柳寒烟,她虽断臂未愈,但身法根基仍在,单手操控绳索,也平稳落地。
四人重新汇合于冰原之上,不敢有丝毫停歇,辨明西方,立刻动身。
这一次,他们的目标是明确的西方,是楚云澜可能撤退的方向,也是与其他可能幸存同伴汇合的希望所在。冰原广袤死寂,寒风如刀,但比起冰峰之巅那令人窒息的压迫感和无处不在的杀机,这里反而显得“安全”一些——如果忽略掉那深入骨髓的严寒和冰层下可能冻结的未知危险。
沈渔走在最前,虽然步履有些虚浮,但脊梁挺得笔直。他的神识如同最精密的雷达,配合“破妄灵瞳术”,扫描着前方和侧翼。林风紧随其后,玄冥真元流转,警惕着后方。柳寒烟和青松子走在中间。
一路无言,只有风声呼啸和脚下冰晶被踩碎的细微声响。气氛压抑而凝重,每个人都清楚,他们仍未脱离险境,甚至可能正一步步走向更大的风暴。

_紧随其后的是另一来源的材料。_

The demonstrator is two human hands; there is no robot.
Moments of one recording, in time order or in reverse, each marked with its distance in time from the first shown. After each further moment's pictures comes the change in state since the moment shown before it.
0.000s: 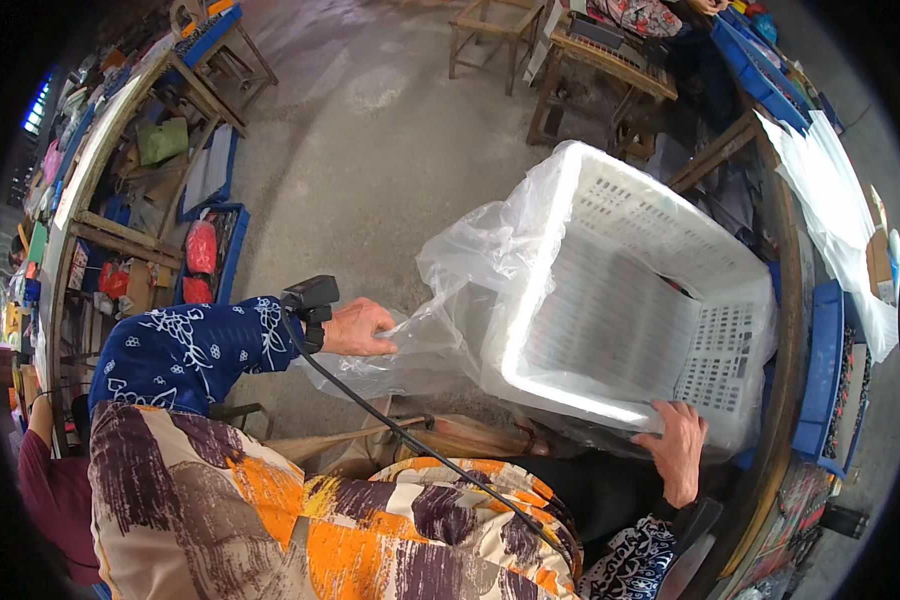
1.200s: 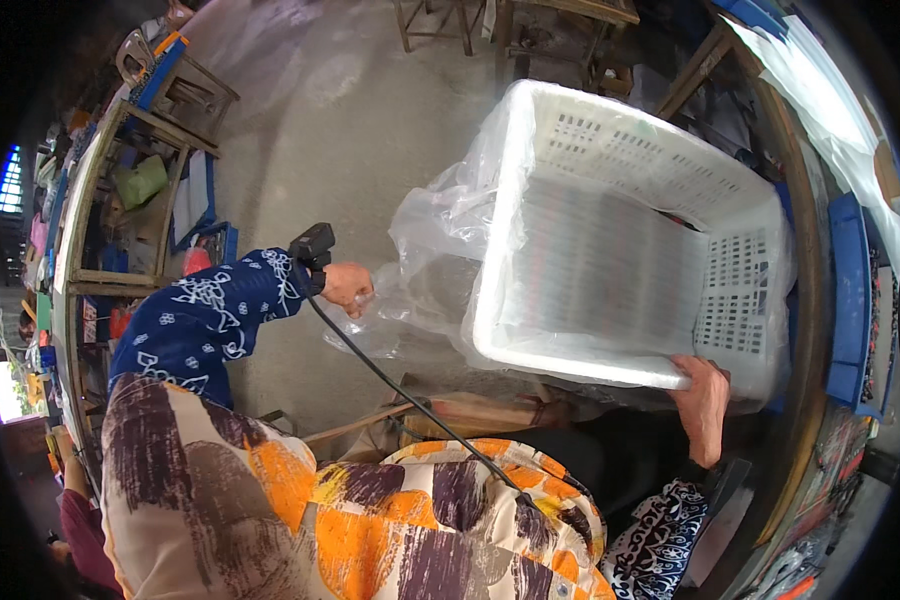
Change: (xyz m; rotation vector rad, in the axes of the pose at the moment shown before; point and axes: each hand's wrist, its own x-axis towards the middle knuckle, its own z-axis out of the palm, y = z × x) left_hand 0.078 -0.094 -0.006 0.137 -0.611 0.015; right_hand 0.004 0.047 0.037 0.200 0.159 0.061
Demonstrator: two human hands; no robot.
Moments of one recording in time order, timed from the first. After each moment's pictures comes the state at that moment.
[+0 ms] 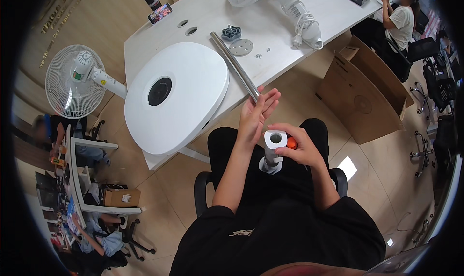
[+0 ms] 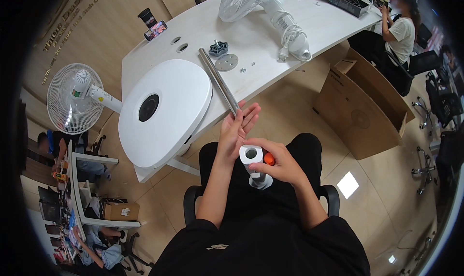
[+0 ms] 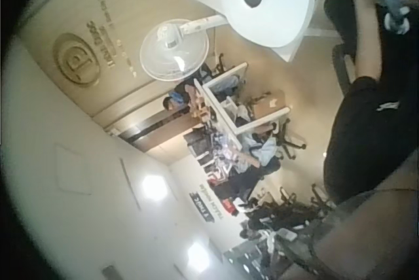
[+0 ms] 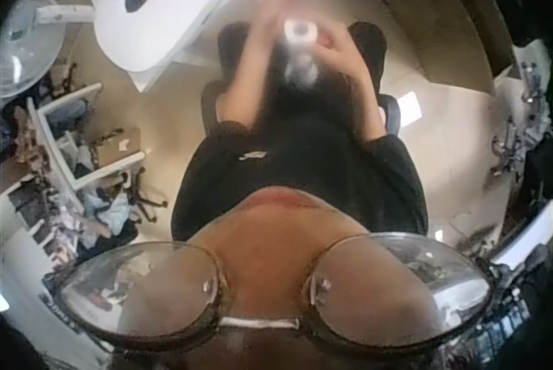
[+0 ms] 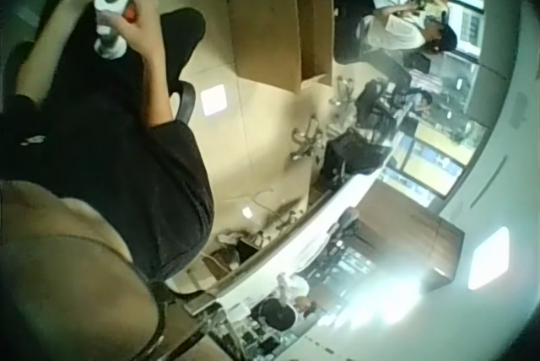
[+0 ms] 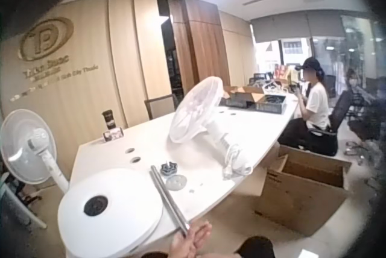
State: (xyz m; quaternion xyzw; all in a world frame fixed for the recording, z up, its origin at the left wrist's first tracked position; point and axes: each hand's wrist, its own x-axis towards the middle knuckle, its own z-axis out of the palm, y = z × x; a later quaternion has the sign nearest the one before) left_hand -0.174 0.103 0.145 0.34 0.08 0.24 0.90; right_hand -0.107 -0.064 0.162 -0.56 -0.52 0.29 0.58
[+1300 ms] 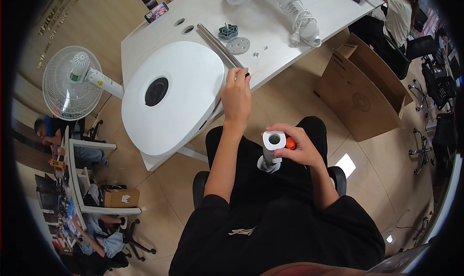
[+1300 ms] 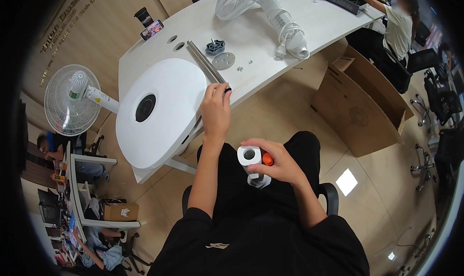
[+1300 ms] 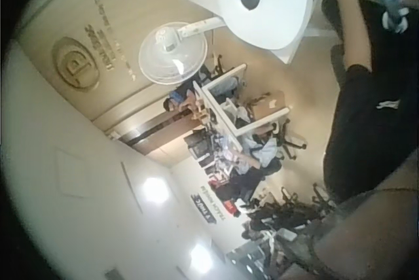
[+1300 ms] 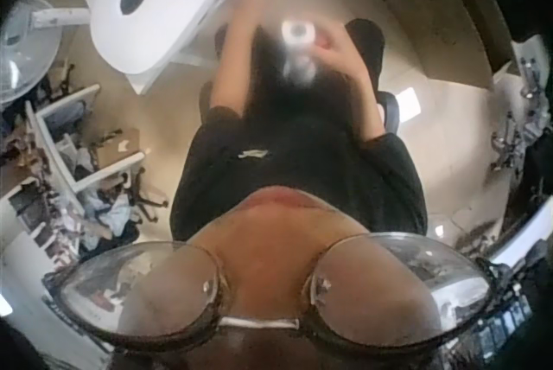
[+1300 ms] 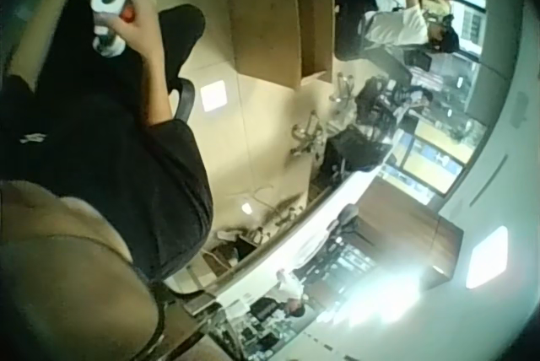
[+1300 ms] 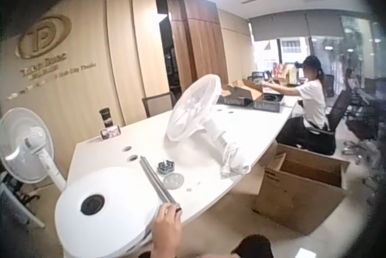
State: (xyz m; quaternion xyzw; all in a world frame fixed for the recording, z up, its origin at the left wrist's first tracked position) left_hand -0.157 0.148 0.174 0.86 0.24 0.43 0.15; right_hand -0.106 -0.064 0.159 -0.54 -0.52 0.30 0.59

约莫在冰原上行进了两个时辰,前方地平线上出现了一片连绵起伏的、如同黑色獠牙般的冰砾山丘。山丘不高,但地形复杂,乱石嶙峋,冰缝纵横,是个容易设伏也容易藏身的地方。
沈渔抬手示意众人停下。他敏锐地察觉到,前方的冰砾区域,空气中残留着一丝极其微弱的、熟悉的剑气波动——凛冽、刚正,带着北溟剑宗特有的寒意,是楚云澜的剑意!而且,除了剑意,还有几道驳杂虚弱的活人气息,隐藏在冰丘深处!
找到了!
沈渔心中一振,但警惕丝毫不减。他示意林风三人留在原地隐蔽,自己则收敛气息,如同幽灵般悄然向前摸去。
冰砾山丘内部如同迷宫,巨大的黑色冰块彼此堆叠、挤压,形成无数狭窄的通道和隐蔽的凹洞。剑气波动和活人气息从一处背风的、被几块巨大冰岩半掩的冰坳中传来。
沈渔靠近冰坳入口,并未直接闯入,而是将一丝细微的寂灭真元化作无形的“触须”,小心翼翼地向内探去。
冰坳不大,约莫三丈见方,里面或坐或躺着七八个人,个个带伤,气息萎靡。居中盘膝调息的,正是楚云澜!他脸色苍白,胸口和手臂包扎着染血的布条,气息起伏不定,显然受伤不轻,但眼神依旧锐利,正警惕地感应着外界。
在他身旁,是同样伤痕累累、却强撑着警戒的周铭、张魁、李虎!三人虽狼狈,但眼中那股劫后余生的庆幸和尚未熄灭的战意清晰可见。此外,还有三四名幸存的北溟剑宗弟子和其他两名看起来像是散修的俘虏,状态都极差。